I have been reading up on blade tip speed, rpm......

Seems ansi. Has a rule of 19000, but it was 21000 previously.

I recently turned up a Honda powered 21 inch to 3500, cutting decent, much better than the 2600 rpm it was....then I stumbled upon blade tip speed.

I've gotten real good at sharpening my blades, but I am looking for the next level improvement.

I's 19000 a guideline, or absolute limit?
At3600 rpm, a 21 mower exceeds that 19000.
Some guys run 3300.....but the higher engine speed helps in thick turf on these tiny 190/160 cc engines.

Let me hear some thoughts......I know alot of old timers like 3600 and I can see why.


----------



## g-man (Jun 15, 2017)

If I recall correctly the 19000 fpm is to prevent projectiles speeds being too high (rock hit by the tip of the blade). I do think higher is better since it has more energy to cut the leave blades. With thick or wet grass, it could slow the actual speed from the idle you are measuring at.


----------



## x Wild Bill x (Aug 17, 2018)

This may be getting into the area of semantics, but is the blade tip speed WOT with no load? And if that is the case, does your mower have the power to maintain 3600 rpm under a cutting load? I know ztr's and riders with big engines can maintain their no load RPM or close to it, but if your your Honda with a smaller engine bogs down to say 3400 rpm under load what is you blade tip speed? Basically what g-man said above.

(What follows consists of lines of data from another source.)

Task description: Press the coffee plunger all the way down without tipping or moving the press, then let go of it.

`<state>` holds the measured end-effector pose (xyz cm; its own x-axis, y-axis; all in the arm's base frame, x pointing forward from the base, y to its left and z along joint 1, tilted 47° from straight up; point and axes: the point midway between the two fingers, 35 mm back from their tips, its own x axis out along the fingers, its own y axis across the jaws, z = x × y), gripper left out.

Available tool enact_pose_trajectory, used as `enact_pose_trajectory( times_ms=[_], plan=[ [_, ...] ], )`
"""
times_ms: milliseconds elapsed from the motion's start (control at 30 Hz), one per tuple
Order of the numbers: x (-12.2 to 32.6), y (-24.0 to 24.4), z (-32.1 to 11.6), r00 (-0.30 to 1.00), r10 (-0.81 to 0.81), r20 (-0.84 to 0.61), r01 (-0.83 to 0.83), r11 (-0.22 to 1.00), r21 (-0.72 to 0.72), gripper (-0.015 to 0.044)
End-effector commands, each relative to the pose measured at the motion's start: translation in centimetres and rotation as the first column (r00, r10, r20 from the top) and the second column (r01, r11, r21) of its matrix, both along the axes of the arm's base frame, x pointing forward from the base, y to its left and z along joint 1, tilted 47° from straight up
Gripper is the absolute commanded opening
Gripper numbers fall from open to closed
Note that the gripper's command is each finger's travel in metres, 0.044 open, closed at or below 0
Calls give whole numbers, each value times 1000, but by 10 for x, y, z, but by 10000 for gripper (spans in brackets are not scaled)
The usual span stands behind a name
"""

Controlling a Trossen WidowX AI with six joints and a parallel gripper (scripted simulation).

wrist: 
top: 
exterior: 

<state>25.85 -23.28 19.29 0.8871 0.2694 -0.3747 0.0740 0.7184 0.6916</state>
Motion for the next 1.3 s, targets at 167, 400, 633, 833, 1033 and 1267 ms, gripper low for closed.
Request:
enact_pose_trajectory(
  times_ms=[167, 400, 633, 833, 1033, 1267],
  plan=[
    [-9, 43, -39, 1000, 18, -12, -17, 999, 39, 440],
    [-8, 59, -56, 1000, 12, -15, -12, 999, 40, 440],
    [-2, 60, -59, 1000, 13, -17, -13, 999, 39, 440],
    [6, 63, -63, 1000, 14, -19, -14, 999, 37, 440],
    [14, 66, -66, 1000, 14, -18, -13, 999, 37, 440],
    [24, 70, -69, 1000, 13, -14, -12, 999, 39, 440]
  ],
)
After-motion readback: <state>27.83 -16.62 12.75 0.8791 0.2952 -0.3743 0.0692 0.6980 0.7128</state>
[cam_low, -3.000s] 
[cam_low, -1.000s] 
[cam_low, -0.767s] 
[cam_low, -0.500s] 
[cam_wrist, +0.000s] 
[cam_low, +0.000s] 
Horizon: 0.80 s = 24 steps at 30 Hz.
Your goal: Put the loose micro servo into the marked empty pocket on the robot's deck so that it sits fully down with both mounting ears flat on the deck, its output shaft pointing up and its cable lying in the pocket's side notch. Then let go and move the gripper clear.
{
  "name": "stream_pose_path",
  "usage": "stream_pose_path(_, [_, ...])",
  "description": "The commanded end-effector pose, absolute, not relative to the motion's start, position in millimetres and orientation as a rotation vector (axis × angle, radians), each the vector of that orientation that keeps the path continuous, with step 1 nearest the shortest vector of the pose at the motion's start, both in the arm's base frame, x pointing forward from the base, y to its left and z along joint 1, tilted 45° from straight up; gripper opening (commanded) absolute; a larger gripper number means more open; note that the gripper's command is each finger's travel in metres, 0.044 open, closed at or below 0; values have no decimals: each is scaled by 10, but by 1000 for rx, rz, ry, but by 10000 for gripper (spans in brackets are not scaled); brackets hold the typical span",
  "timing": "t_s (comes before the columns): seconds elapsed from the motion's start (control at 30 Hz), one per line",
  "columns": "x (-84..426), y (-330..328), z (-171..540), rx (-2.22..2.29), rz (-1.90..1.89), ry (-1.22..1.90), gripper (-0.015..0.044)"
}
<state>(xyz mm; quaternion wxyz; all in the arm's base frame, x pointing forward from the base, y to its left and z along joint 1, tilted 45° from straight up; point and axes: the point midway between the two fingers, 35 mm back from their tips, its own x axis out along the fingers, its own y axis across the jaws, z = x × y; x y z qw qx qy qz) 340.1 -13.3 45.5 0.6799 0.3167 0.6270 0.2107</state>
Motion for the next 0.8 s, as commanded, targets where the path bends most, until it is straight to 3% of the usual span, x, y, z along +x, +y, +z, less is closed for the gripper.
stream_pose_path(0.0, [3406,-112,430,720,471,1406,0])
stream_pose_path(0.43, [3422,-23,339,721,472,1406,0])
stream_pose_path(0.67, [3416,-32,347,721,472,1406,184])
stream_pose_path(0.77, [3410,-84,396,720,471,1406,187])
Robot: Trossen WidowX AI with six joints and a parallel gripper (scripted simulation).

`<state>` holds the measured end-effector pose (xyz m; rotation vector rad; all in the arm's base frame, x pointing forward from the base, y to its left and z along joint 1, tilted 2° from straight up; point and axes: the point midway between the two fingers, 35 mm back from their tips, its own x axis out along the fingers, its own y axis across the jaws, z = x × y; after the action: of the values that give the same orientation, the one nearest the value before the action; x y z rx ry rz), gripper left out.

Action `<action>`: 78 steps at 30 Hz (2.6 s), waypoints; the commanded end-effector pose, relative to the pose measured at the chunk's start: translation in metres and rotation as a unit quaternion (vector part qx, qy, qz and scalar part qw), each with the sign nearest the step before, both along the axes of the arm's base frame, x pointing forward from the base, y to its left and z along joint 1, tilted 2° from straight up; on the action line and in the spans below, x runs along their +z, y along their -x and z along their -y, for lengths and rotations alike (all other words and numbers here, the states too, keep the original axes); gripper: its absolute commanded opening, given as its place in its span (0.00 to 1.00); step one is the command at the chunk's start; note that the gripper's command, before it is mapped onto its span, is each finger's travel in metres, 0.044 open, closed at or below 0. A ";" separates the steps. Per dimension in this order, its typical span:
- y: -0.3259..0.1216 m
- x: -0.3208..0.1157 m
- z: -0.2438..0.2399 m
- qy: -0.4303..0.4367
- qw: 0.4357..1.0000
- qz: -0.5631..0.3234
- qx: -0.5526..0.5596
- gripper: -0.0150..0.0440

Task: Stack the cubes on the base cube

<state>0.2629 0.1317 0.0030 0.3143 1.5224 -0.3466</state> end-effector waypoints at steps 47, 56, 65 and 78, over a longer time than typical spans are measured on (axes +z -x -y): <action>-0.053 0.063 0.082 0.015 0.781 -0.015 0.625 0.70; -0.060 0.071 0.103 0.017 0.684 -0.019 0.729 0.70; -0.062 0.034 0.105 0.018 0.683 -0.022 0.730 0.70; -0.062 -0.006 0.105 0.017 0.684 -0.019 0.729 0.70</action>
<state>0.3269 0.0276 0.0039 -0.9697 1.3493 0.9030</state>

I personally feel that if your blade tip speed drops while making a cut in grass to the ANSI standard of 19,000 fpm I would feel comfortable running that speed. Something to think about and play with. There are cheap tachometers / power meters on eBay you can permanently mount and watch your RPM's as you mow that will give you an idea. I like having one on my machine to track service hours as well as engine rpm, if it drops even 200 rpm's I know something is up.


----------